Rente overhaul urgent as Deutsche Börse chief warns of mounting fiscal strain
Stephan Leithner, CEO of Deutsche Börse, warned the statutory rente alone will not secure an adequate standard of living in old age and called for a sweeping overhaul of Germany’s pension architecture. He spoke at the company’s seat in Eschborn and urged that capital-market-based private and occupational savings must play a much larger role. Leithner pressed policymakers to act as federal transfers swell and current pension levels fall short.
Rente: Leithner’s demands and concrete proposals
Leithner was blunt on the adequacy of the current safety level. “With regard to living costs, a pension level of 48 percent cannot be described as anything other than antisocial. It is nowhere near enough, ” he said, calling for a total level of up to 65 percent—while noting that such an outcome cannot be delivered by the statutory system alone. He proposed stronger market-based instruments, a mandatory expansion of occupational pensions and a larger state-led start for childhood savings.

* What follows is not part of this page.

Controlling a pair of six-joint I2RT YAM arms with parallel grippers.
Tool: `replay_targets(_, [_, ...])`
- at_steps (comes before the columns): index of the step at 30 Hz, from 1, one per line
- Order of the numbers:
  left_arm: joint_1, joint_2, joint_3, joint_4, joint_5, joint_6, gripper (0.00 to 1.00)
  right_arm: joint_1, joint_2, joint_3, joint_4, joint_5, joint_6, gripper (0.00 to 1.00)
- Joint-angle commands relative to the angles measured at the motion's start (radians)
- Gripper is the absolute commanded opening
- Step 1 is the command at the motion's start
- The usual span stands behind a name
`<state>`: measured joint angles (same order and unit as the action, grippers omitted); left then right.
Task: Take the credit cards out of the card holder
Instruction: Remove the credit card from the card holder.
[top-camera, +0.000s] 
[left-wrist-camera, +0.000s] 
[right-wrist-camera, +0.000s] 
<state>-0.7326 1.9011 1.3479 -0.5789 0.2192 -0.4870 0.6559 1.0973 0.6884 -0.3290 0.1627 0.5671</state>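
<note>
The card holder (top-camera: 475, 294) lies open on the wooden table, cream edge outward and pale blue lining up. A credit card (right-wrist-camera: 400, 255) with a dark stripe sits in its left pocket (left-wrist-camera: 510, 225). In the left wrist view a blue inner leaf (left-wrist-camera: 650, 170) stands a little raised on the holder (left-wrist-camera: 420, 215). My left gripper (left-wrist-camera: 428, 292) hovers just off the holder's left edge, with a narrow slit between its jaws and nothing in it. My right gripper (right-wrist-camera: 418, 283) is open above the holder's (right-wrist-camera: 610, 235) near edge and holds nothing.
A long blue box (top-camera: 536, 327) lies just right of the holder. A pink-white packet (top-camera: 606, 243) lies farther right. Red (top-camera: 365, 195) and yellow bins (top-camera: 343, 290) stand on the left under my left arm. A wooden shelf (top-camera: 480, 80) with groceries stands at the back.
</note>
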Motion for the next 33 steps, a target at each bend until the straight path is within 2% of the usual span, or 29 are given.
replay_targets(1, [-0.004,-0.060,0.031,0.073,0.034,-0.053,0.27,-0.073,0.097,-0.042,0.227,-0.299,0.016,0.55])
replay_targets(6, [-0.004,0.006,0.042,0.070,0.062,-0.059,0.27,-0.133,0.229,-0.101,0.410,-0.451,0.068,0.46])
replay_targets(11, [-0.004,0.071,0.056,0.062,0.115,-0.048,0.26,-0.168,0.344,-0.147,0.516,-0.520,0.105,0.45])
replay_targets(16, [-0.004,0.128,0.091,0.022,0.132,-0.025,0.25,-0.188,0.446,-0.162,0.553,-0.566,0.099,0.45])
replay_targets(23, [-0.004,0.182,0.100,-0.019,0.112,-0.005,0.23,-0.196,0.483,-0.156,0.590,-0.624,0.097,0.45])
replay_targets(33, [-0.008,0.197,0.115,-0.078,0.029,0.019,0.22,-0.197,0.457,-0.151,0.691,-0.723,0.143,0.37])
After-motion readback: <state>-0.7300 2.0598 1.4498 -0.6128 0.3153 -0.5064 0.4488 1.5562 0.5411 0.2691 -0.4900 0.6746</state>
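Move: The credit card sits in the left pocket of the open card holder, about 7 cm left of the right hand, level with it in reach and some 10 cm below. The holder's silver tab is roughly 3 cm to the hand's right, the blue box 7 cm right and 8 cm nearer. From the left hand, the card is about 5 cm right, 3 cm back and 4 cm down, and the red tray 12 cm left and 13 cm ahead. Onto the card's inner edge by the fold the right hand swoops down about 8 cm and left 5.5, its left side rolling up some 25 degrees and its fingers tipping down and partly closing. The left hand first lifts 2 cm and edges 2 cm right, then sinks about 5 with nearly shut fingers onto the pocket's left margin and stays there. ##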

Fiscal strain, government measures and legal changes
Leithner warned that ever-larger sums from the federal budget are being used to plug holes in the pension fund. The federal government’s Rentenpaket 2025 fixes the pension level at 48 percent through 2031 and the federal budget will channel more than €120 billion into the statutory pension system in 2026. The Bundestag has already enacted a new state-managed Altersvorsorgedepot, passed on 27 March 2026 (ET) with votes from major parliamentary groups; the law replaces the previous scheme and opens state-backed saving in stocks, funds and ETFs.
Push for bAV, a €4, 000 birth bonus and account integration
Leithner welcomed recent steps such as the Frühstart-Rente and the new Altersvorsorgedepot but urged stronger initial incentives. He argued the Frühstart-Rente – which currently funds a child’s depot with €10 monthly from age six – should begin with a €4, 000 birth payment to exploit compound returns. He also called for the Frühstart-Rente and the Altersvorsorgedepot to be interoperable so savers do not need to open multiple accounts. On employer-based pensions, he insisted that bAV should be included in “every employment contract”: currently roughly half of employees participate, while he pointed to Netherlands and Switzerland participation rates of about 90 percent as a target benchmark.
Leithner also proposed tax-free special payments into children’s depots, citing a model in the United States where grandparents may contribute significant amounts tax-free.
Immediate reactions and political timetable
“We can no longer watch as ever-larger billions from the federal budget must be raised to stop the holes in the pension fund, ” Leithner said, pressing urgency on policymakers. He described recent legislative moves as “recently unthinkable” and expressed confidence that political momentum is building: Bundeskanzler Friedrich Merz has announced a reweighting of the three pillars of retirement provision, and a cross-party pension commission established by coalition partners is due to deliver concrete reform proposals by mid-year.
What comes next is a rapid political agenda: the Rentenkommission’s proposals and the government’s reweighting plan will determine whether Leithner’s calls for mandatory bAV, a €4, 000 birth incentive and broader capital-market integration move from proposal to policy. Pressure to find a solution, Leithner said, “could not be greater. ” Policymakers now face choice points on funding, design and social safeguards for a reformed system that still must rely on the statutory backbone even as private and occupational tools expand the safety net.
As the commission prepares its recommendations, the debate over how to secure adequate retirement income while containing federal fiscal transfers will dominate the agenda and shape legislative choices on the future of the rente.